Institute and Center Predictions for Automated Recommendations of Grant Applications
Alumni Data Science Project
As a data scientist for the Bethesda, Maryland-based National Institutes of Health and its National Institute of General Medical Sciences’ (NIGMS) Division of Data Integration, Modeling, and Analytics (DIMA), Nicholas Sanders works on developing NLP and machine learning models for various tasks.
NIGMS supports and funds research that can cover a wide variety of domains that are focused on basic, biological research for advances in disease diagnosis, treatment, and prevention.
One of the tasks that Sanders worked on involved converting NIH’s existing PAC (Program Area Code)/PO (Program Officer) recommender from R to Python. The model was deployed on an internal NIH website for staff to input a given grant application and receive PAC/PO recommendations. The next task was to develop a new model for also predicting one of the 24 IC’s (Institutes & Centers) that provide funding support for research.
After optimizing the PAC/PO Python code and preparing it for deployment, Sanders dug deep into analyzing what data would be most useful for predicting IC. Afterwards, Sanders investigated which sections of grant applications were most correlated with IC and began research and developing different deep learning and machine learning models for long document classification.

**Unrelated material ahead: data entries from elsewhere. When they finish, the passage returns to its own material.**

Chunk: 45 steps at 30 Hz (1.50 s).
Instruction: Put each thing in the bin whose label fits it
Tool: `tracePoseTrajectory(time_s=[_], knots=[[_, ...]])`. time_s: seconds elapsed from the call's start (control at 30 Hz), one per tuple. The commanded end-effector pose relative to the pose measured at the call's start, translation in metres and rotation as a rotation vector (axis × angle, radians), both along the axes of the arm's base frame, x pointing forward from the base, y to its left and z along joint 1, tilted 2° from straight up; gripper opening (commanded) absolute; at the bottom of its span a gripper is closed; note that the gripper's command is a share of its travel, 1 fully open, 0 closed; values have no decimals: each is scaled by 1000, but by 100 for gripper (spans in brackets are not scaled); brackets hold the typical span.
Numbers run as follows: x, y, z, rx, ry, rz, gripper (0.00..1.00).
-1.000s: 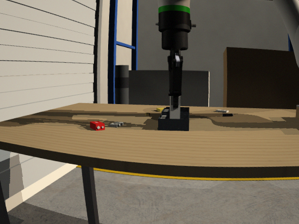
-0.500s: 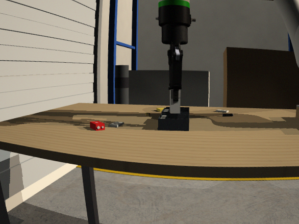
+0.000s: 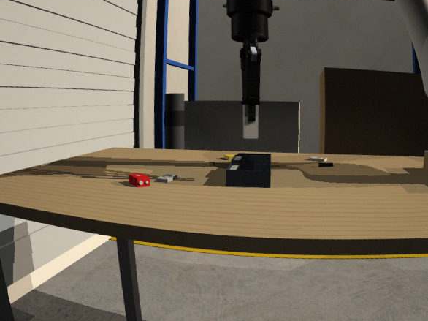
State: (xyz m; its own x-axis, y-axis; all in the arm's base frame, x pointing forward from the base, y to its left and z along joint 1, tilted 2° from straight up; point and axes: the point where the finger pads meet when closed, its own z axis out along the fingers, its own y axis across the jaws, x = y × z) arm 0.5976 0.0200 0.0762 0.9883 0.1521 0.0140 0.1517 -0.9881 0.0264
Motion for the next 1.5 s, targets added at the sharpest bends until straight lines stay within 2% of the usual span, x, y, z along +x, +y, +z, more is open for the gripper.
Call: tracePoseTrajectory(time_s=[0.0,0.27,0.3,0.53,0.57,0.87,0.93,0.97,1.43,1.47], knots=[[0,1,31,0,0,0,15],[-2,2,97,0,0,0,15],[-2,2,98,0,0,0,15],[-2,2,98,0,0,0,15],[0,-5,96,1,-1,-50,40],[13,-76,73,8,-9,-394,40],[13,-76,73,8,-9,-394,40],[14,-84,71,9,-11,-495,40],[34,-193,35,19,-24,-967,40],[34,-193,35,19,-24,-967,40]])
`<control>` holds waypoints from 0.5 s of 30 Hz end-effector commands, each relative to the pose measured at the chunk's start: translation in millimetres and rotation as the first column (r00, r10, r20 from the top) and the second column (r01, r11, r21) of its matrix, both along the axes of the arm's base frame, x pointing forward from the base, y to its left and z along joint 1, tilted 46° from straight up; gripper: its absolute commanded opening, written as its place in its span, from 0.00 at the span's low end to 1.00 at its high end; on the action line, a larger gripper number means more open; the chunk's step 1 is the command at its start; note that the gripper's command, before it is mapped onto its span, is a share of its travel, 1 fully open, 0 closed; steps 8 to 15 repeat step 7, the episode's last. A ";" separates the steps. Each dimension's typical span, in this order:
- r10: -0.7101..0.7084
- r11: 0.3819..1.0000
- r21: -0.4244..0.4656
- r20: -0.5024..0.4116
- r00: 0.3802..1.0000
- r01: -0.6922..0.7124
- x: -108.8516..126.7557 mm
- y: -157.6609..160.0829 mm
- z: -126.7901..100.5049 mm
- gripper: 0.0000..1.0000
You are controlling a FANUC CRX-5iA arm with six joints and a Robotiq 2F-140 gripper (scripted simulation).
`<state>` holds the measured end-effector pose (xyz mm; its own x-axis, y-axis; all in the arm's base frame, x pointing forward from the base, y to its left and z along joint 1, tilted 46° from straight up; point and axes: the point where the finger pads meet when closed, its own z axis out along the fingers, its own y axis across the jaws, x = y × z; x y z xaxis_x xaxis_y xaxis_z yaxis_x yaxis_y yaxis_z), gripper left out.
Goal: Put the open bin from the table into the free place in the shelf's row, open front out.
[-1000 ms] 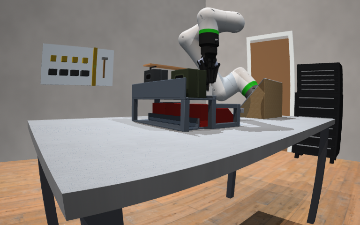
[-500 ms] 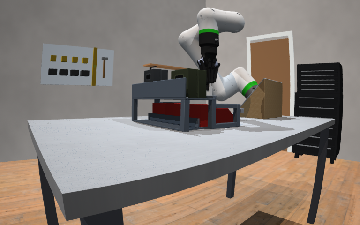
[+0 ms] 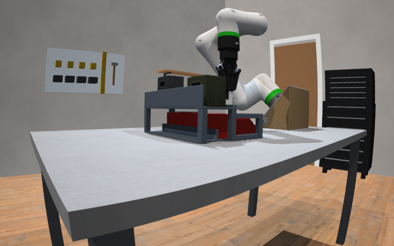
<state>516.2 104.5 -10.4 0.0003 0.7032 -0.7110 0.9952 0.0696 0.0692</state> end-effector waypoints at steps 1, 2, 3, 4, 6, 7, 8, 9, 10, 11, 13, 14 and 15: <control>0.000 1.000 0.000 0.000 1.000 0.000 0.1 0.3 0.1 0.00; 0.000 1.000 0.000 0.000 1.000 0.000 0.1 0.3 0.1 0.00; 0.000 1.000 0.000 0.000 1.000 0.000 0.1 0.3 0.1 0.00; 0.000 1.000 0.000 0.000 1.000 0.000 0.1 0.3 0.1 0.00; 0.000 1.000 0.000 0.000 1.000 0.000 0.1 0.3 0.1 0.00; 0.000 1.000 0.000 0.000 1.000 0.000 0.1 0.3 0.1 0.00; 0.000 1.000 0.000 0.000 1.000 0.000 0.1 0.3 0.1 0.00; 0.000 1.000 0.000 0.000 1.000 0.000 0.1 0.3 0.1 0.00; 0.000 1.000 0.000 0.000 1.000 0.000 0.1 0.3 0.1 0.00; 0.000 1.000 0.000 0.000 1.000 0.000 0.1 0.3 0.1 0.00; 0.000 1.000 0.000 0.000 1.000 0.000 0.1 0.3 0.1 0.00; 0.000 1.000 0.000 0.000 1.000 0.000 0.1 0.3 0.1 0.00; 0.000 1.000 0.000 0.000 1.000 0.000 0.1 0.3 0.1 0.00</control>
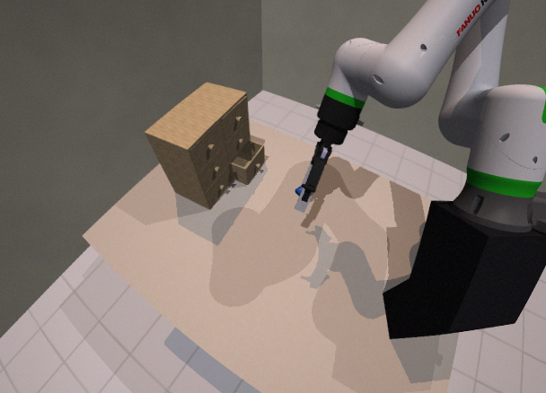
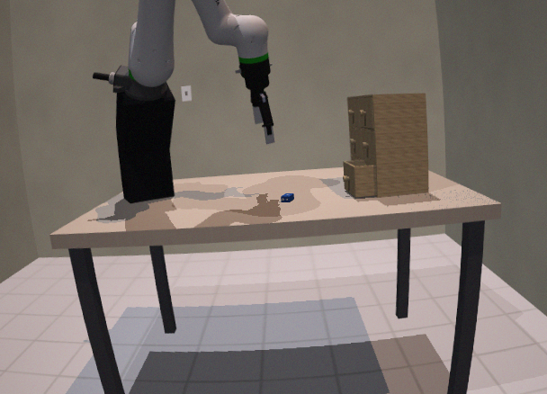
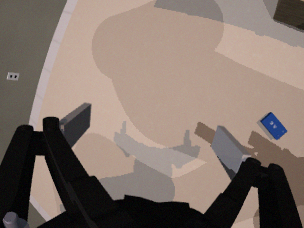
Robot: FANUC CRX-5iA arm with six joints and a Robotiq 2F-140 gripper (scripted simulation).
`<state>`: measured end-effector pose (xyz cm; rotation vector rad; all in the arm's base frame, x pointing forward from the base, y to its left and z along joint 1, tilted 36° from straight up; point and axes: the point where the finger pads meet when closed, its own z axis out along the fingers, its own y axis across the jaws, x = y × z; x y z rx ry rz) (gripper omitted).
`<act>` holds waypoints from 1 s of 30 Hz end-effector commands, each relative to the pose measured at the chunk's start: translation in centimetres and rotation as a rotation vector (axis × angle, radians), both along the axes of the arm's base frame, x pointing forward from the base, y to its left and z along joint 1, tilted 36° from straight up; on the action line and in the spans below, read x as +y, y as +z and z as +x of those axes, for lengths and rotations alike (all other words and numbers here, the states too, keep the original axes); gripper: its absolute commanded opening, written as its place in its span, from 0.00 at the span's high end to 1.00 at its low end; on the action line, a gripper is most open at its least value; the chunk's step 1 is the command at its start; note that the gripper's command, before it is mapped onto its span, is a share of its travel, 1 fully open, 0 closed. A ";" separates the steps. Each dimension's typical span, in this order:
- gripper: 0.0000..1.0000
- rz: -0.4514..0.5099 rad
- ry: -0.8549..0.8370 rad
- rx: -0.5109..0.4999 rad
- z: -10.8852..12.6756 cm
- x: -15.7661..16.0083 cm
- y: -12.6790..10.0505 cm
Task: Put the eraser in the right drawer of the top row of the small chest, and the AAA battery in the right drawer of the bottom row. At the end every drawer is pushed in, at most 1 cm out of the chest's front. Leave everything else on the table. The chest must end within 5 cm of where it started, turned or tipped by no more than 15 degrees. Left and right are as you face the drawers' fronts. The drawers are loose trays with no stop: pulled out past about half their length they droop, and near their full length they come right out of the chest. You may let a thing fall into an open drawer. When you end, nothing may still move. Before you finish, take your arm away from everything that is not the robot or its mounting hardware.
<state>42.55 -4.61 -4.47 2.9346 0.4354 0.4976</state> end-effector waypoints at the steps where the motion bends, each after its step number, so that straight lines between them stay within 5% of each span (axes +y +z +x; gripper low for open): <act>1: 0.00 0.118 0.077 -0.059 2.3 2.4 -3.1; 7: 0.00 0.248 0.150 -0.270 6.5 4.1 -4.0; 13: 0.00 0.245 0.163 -0.464 9.6 2.1 -2.8; 20: 0.00 0.125 0.146 -0.658 11.8 -5.4 1.1; 29: 0.00 -0.046 0.129 -0.849 11.0 -10.9 4.1; 30: 0.00 -0.122 0.120 -0.927 10.8 -11.8 4.7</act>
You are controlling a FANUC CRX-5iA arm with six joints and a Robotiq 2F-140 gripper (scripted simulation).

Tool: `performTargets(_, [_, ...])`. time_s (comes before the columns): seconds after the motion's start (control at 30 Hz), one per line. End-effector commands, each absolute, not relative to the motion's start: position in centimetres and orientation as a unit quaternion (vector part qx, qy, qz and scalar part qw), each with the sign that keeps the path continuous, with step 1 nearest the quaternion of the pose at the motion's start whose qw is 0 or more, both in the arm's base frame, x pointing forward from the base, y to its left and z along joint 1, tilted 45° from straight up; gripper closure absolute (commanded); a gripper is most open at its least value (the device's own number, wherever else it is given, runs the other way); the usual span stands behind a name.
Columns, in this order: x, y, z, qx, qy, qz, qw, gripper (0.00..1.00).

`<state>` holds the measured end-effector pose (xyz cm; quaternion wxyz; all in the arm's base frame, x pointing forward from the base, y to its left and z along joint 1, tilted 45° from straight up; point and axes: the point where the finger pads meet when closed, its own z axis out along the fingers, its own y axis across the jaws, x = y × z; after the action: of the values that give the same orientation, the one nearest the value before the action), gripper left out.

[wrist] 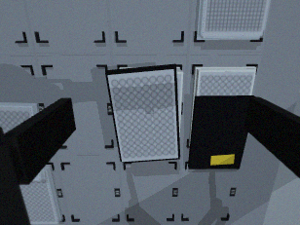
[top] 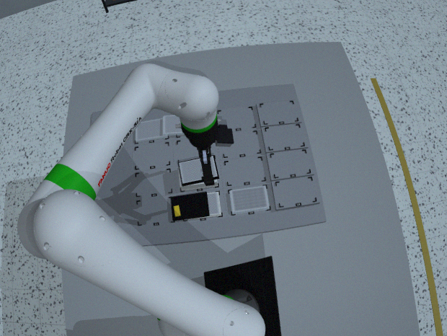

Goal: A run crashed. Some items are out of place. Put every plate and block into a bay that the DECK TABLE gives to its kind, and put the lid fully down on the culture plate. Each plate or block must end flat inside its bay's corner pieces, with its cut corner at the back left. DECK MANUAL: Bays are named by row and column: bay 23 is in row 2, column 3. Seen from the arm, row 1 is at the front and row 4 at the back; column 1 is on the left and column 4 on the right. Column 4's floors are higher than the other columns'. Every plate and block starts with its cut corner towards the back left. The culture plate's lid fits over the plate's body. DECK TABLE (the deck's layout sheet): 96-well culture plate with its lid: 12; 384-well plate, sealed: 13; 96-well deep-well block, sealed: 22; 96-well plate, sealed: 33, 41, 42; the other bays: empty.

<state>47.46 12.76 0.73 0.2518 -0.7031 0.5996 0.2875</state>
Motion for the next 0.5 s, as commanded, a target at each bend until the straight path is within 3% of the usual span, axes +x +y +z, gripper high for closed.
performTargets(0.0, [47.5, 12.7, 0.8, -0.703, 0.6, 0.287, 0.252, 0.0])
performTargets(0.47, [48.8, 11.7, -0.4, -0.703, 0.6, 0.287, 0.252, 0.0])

Taking a look at the data, Sanders and his team noted a trend that not all historical awarded grant applications were useful for training models. The team found that certain meta data was actually often correlated with IC assignment, which gave insight on text-based NLP models’ performance. Additionally, Sanders tested a lot of newer deep learning model architectures, for tackling input sequence length constraints, which proved to be useful for other tasks.
The deep learning models tested for dealing with long input sequence constraints revolved around modifying transformers' attention mechanisms and reducing model size through methods like quantization and distillation. During the MDS-CL program, learning about attention through the Machine Translation course was fundamental to Sanders understanding of this task.
Before deploying the models, Sanders and his team often ran predictions on large amounts of incoming grant applications to gain ball park estimations of which grants were applicable to each IC.
Some of the skills that Sanders applied for this project included programming, statistics, data wrangling, SQL, deep learning, and machine learning as well as corpus linguistics and data set development.
Currently, both the PAC/PO and IC recommenders are deployed and available to NIGMS staff on an internal website, however the most recent versions are still being prepared to be added.